If you're singled out for a full-body scan at London-Heathrow or Manchester airports - or soon at any other airport in the UK - and you refuse the scan, you won't be allowed to fly.
Transport Secretary Lord Adonis said: 'In the immediate future, only a small proportion of airline passengers will be selected for scanning.

'If a passenger is selected for scanning and declines, they will not be permitted to fly.'

He said a code of conduct would govern how images were used and which passengers were checked.

Campaigners say the scanners, which act like a mini radar device 'seeing' beneath ordinary clothing, are an invasion of privacy.

The Equality and Human Rights Commission has warned that the scanners breach privacy rules under the Human Rights Act for their naked images.

The exemption of under 18s from being scanned, which was in place during the trial of the machines in Manchester, has also been removed.

The Department for Transport has published an interim code of practice for the scanners.
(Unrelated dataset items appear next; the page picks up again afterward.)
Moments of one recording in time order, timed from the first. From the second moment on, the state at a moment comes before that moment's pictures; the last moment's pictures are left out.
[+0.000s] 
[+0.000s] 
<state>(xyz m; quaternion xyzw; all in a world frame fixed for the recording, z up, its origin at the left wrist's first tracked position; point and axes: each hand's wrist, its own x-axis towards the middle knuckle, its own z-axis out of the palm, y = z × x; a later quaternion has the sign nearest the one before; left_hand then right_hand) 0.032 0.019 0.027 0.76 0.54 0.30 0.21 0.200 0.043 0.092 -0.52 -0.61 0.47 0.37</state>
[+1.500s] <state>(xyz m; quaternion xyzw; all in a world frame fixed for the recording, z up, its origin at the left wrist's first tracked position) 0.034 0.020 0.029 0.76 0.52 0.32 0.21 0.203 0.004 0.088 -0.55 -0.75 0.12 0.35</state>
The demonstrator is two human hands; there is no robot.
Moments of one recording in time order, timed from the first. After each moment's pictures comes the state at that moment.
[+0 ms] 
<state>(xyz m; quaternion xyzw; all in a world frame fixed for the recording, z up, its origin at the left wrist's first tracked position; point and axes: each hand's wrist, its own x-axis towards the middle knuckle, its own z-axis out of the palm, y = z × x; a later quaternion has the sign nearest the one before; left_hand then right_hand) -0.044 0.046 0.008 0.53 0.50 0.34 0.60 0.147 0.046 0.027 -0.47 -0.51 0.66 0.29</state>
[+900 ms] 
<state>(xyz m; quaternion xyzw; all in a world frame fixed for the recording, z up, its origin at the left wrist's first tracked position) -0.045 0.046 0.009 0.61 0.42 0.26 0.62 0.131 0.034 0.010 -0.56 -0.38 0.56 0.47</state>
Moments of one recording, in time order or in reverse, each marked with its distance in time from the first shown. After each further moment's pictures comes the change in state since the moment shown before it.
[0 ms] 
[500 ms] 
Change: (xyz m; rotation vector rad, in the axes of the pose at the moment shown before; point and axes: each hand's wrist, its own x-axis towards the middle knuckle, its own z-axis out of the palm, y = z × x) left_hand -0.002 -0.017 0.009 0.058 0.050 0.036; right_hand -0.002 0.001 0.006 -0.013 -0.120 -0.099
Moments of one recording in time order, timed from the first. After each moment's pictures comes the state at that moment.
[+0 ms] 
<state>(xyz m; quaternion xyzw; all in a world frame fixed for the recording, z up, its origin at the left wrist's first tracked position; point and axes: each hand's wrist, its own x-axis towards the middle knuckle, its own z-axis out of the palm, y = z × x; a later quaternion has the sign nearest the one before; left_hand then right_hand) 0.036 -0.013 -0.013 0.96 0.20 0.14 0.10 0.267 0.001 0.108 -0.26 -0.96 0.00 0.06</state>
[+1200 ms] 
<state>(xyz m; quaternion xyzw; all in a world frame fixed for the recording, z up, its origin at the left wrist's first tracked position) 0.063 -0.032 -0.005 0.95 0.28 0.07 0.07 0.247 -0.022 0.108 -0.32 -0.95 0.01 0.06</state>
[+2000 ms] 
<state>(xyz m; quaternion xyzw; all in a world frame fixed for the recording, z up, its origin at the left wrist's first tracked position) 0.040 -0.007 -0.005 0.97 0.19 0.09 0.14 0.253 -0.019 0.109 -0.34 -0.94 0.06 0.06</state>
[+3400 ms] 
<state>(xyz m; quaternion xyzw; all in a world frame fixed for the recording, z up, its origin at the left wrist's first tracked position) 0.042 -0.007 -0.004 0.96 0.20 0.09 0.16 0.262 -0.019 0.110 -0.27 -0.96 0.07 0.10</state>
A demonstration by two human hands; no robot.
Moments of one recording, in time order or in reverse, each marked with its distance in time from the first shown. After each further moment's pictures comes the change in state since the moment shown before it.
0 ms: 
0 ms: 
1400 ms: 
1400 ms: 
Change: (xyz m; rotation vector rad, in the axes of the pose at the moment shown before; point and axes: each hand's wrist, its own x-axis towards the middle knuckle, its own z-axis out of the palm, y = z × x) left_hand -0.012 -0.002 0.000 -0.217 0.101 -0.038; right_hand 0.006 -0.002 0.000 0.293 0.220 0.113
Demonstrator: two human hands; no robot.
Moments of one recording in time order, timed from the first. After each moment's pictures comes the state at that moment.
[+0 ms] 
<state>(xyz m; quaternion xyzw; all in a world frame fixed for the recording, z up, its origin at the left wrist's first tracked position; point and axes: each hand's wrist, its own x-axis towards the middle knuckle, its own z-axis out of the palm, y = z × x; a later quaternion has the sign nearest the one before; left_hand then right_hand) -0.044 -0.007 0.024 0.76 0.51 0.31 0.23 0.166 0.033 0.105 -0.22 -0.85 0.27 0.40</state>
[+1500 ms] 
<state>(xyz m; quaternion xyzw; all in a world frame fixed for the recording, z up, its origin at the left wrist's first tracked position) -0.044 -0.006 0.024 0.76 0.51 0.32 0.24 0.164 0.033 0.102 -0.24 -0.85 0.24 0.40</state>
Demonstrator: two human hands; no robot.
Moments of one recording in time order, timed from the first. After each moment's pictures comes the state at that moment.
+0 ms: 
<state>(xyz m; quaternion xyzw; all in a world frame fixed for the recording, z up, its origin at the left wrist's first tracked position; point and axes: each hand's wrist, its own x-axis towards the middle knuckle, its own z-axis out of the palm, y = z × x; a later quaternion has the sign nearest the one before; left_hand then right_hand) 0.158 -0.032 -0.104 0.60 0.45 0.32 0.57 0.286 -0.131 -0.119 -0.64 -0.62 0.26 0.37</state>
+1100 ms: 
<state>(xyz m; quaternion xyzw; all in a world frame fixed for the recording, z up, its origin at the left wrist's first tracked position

The officer operating the machine never sees the image, and the employee viewing the scan must be in another room.

The scan cannot be saved, printed or transmitted. Passengers can also demand that only officers of their sex see their image.

BAA, which runs Heathrow, refused to comment on how many scanners are in place and in which terminals they will be used, although it is believed they will be in Terminal 4.
Now that British Airways is in Terminal 5, of course they'll be in Terminal 4. (British Airways long distance flights - including their flights to Israel - moved from Terminal 4 to the new Terminal 5 about a year and a half ago). Yet another reason not to connect through London on my next trip to the US. (For the most part, the best connections are through London).

What will they do when a bomber gets through with a surgically attached bomb?